→ TASK INSTRUCTIONS
Please retype, unchanged, each line from the top of the material below through the line where "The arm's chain" appears.

◆ ◆ ◆ ◆ ◆

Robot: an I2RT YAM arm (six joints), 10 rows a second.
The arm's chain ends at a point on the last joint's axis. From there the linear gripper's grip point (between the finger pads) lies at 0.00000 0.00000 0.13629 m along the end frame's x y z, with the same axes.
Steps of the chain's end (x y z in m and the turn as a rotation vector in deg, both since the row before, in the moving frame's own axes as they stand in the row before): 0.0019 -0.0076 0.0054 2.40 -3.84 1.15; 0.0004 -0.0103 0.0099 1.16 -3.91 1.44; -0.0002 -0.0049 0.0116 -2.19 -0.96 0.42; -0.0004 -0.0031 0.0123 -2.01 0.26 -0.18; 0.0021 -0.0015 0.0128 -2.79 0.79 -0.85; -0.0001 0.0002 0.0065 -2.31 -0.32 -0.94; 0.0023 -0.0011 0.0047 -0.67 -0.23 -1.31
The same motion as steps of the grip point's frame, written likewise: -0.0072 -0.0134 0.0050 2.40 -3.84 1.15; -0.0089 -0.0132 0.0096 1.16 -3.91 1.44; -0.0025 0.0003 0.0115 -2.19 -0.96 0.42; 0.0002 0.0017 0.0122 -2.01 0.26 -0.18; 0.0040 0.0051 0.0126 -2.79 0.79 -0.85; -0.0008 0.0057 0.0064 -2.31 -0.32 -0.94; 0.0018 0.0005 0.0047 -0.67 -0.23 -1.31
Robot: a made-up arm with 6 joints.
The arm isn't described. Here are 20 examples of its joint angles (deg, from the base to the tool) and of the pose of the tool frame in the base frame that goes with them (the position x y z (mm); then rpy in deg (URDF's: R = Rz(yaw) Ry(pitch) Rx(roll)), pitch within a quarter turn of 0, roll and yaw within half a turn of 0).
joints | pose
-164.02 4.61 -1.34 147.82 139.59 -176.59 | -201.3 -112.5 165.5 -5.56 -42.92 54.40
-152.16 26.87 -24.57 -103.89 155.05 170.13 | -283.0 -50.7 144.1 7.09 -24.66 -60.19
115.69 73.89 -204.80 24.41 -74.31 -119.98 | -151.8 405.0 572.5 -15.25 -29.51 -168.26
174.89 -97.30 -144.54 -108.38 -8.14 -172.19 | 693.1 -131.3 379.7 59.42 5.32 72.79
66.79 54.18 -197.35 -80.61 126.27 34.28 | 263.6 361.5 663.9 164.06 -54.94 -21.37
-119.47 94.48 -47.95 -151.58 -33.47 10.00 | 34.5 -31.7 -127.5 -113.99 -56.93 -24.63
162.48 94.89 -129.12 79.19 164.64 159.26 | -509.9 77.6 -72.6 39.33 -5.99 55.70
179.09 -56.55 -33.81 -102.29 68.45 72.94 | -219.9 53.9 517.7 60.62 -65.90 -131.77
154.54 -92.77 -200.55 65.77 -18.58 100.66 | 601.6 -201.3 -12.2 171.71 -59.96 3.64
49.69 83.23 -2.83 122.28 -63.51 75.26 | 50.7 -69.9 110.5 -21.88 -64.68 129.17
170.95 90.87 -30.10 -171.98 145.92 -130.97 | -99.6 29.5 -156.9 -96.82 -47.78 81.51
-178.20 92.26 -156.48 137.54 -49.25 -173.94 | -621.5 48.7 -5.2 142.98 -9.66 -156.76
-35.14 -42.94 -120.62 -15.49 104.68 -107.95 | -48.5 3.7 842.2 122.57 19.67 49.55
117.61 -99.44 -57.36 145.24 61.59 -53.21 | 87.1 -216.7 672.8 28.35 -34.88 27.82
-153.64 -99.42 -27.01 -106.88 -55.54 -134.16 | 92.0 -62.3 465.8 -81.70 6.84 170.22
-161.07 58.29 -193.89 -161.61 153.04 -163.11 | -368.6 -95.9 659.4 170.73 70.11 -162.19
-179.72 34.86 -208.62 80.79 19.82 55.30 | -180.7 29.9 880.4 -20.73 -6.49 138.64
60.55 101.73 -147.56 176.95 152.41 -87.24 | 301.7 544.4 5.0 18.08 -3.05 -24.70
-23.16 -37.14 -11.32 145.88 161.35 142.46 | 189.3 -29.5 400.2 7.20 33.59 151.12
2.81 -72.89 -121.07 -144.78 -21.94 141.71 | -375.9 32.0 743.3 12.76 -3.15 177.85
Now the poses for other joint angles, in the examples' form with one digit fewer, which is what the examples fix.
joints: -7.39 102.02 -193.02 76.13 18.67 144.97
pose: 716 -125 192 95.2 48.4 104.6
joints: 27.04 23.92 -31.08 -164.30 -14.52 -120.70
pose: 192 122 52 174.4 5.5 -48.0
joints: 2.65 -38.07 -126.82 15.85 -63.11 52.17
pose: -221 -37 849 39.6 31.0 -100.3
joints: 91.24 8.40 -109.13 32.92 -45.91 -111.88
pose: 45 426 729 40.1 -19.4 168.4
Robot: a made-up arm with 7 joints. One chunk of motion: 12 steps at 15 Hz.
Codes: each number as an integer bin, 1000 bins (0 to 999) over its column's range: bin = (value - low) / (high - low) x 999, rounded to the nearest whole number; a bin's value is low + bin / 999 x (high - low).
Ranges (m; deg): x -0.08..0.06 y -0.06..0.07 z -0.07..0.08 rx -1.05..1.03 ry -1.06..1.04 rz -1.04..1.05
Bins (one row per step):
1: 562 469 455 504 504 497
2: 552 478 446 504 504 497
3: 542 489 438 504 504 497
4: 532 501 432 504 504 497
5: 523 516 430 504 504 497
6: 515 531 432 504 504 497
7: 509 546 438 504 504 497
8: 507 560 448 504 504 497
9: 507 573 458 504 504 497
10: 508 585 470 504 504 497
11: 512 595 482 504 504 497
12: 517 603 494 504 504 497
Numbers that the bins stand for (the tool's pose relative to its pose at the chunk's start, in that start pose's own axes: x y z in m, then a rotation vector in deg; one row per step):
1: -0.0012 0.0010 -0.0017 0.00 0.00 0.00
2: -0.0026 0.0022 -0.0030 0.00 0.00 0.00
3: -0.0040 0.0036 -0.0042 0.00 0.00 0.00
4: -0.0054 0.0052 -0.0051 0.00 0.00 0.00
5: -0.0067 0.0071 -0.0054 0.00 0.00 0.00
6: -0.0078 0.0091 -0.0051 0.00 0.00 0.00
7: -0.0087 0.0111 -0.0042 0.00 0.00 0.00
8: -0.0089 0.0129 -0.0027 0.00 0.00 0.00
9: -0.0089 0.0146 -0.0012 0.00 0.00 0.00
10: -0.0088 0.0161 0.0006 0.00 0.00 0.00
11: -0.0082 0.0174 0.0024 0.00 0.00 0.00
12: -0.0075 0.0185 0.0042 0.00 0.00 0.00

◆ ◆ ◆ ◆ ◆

→ EXERCISE ANSWER
Robot: an I2RT YAM arm (six joints), 10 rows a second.
The arm's chain ends at a point on the last joint's axis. From there the linear gripper's grip point (between the finger pads) lies at 0.00000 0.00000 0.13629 m along the end frame's x y z, with the same axes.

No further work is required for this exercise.